Transformers to SSMs: Distilling Quadratic Knowledge to Subquadratic Models (2408.10189v1)

Published 19 Aug 2024 in cs.LG and cs.AI

Abstract: Transformer architectures have become a dominant paradigm for domains like LLMing but suffer in many inference settings due to their quadratic-time self-attention. Recently proposed subquadratic architectures, such as Mamba, have shown promise, but have been pretrained with substantially less computational resources than the strongest Transformer models. In this work, we present a method that is able to distill a pretrained Transformer architecture into alternative architectures such as state space models (SSMs). The key idea to our approach is that we can view both Transformers and SSMs as applying different forms of mixing matrices over the token sequences. We can thus progressively distill the Transformer architecture by matching different degrees of granularity in the SSM: first matching the mixing matrices themselves, then the hidden units at each block, and finally the end-to-end predictions. Our method, called MOHAWK, is able to distill a Mamba-2 variant based on the Phi-1.5 architecture (Phi-Mamba) using only 3B tokens and a hybrid version (Hybrid Phi-Mamba) using 5B tokens. Despite using less than 1% of the training data typically used to train models from scratch, Phi-Mamba boasts substantially stronger performance compared to all past open-source non-Transformer models. MOHAWK allows models like SSMs to leverage computational resources invested in training Transformer-based architectures, highlighting a new avenue for building such models.

PDF HTML Abstract

Transforming Quadratic Time Transformers to Subquadratic Models via MOHAWK

In the paper "Transformers to SSMs: Distilling Quadratic Knowledge to Subquadratic Models," the authors introduce a novel approach called MOHAWK that distills the quadratic knowledge embedded within Transformer architectures into efficient subquadratic models such as state space models (SSMs). The overall goal is to benefit from the inherent advantages of Transformer models while mitigating their computational inefficiency due to the quadratic complexity of self-attention mechanisms.

Main Contributions

MOHAWK Distillation Method: The proposed method, MOHAWK, facilitates the transfer of a pretrained Transformer's capabilities to a subquadratic architecture such as SSMs. MOHAWK unfolds in three stages: Matrix Orientation, Hidden-State Alignment, and Weight-Transfer and Knowledge Distillation. This structured approach enables robust initialization and convergence of the alternative architecture, effectively aligning the SSM layers to match the Transformer's performance.
Phi-Mamba Architecture: The authors present the Phi-Mamba model, a variant of the Mamba architecture using the pretrained Transformer Phi-1.5. The model utilizes the MOHAWK procedure, yielding exceptional performance on benchmarks despite consuming considerably fewer computational resources and training data compared to traditional methods.
Performance Evaluation: The duty of Phi-Mamba is validated through rigorous experimentation on well-defined benchmarks including WinoGrande, HellaSwag, PIQA, and others, where it consistently achieves superior results over prior open-source, non-Transformer models of comparable size.

Technical Depth and Results

The paper explores the technical intricacies of aligning SSM matrices with self-attention matrices, highlighting how the SSM matrices can approximate the expressivity of self-attention via structured approaches like state-space duality. Notably, the Phi-Mamba model achieves competitively high accuracy using a fraction of the training tokens required by other state-of-the-art models. For instance, Phi-Mamba marked a notable improvement, achieving 71.7% accuracy on the WinoGrande dataset.

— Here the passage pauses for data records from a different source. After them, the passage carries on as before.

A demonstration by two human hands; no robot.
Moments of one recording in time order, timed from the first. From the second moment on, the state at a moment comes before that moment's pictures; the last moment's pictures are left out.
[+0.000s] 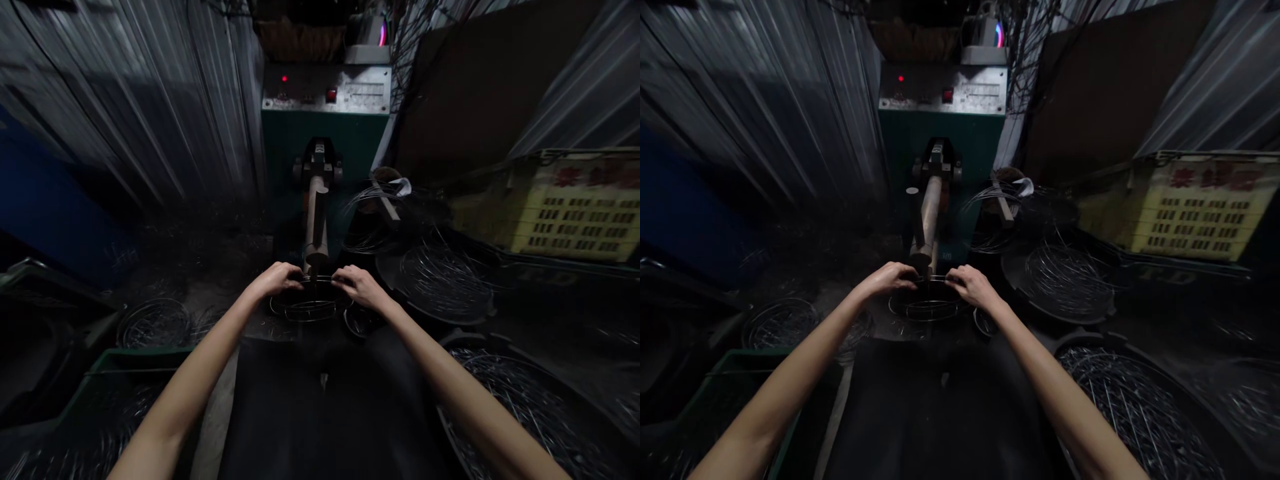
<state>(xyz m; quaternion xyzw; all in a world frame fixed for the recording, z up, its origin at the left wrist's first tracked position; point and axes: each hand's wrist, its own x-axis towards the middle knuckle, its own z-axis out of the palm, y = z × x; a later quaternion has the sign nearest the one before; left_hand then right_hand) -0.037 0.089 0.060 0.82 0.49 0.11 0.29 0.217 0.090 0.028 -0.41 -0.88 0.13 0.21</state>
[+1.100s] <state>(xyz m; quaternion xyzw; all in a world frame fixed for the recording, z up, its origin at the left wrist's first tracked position) -0.023 0.069 0.063 0.83 0.52 0.10 0.18 0.187 0.051 0.032 -0.49 -0.85 0.09 0.18</state>
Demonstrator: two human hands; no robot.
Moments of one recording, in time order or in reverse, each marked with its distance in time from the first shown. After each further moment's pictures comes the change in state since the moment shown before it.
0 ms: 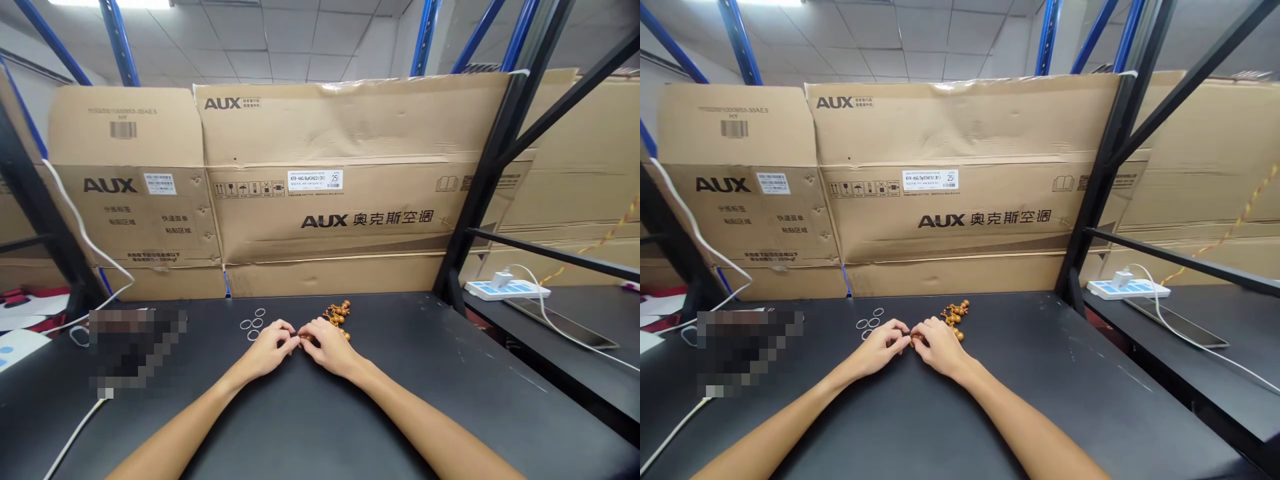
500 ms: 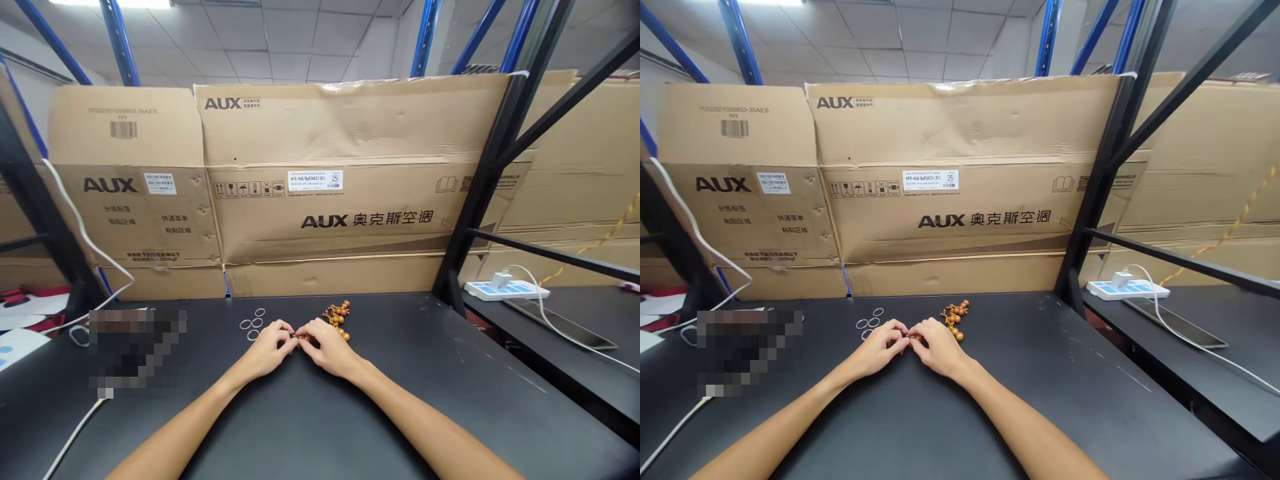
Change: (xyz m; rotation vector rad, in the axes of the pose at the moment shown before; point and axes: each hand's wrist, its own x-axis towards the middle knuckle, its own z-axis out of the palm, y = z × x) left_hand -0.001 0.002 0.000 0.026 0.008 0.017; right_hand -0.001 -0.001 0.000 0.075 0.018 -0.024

Furthermore, ablation studies underscore the efficacy of MOHAWK stages. Each stage uniquely enhances the fidelity of the distilled model to the pre-existing Transformer, proving crucial in achieving the impressive final results. The approach also demonstrates viability through hybrid architectures, where both self-attention and subquadratic layers are interleaved effectively.

Implications and Future Directions

The methodological advance presented in this paper lays a significant groundwork for building next-generation subquadratic models that can scale efficiently without a substantial compromise on performance. The demonstrated synergy between Transformers and subquadratic models opens a rich avenue for exploring more diverse applications and architectures where computational resources are constrained.

Practical implications are manifold, with potential applications in domains where latency and computational cost are critical factors. The research also sheds light on the broader questions of model distillation across paradigms, emphasizing that transformer capabilities can be preserved and extended beyond their native structural confines.

Finally, several future developments are envisioned. Extending the framework to explore other model architectures beyond SSMs, refining further the alignment and distillation techniques, and investigating the implications on other types of sequence data offers exciting prospects. More broadly, methodologies like MOHAWK that push the boundary of efficient model design are crucial as machine learning models continue to proliferate and scale. This work stands as a testament to the potential for innovation in optimizing model performance within the constraints of real-world applications.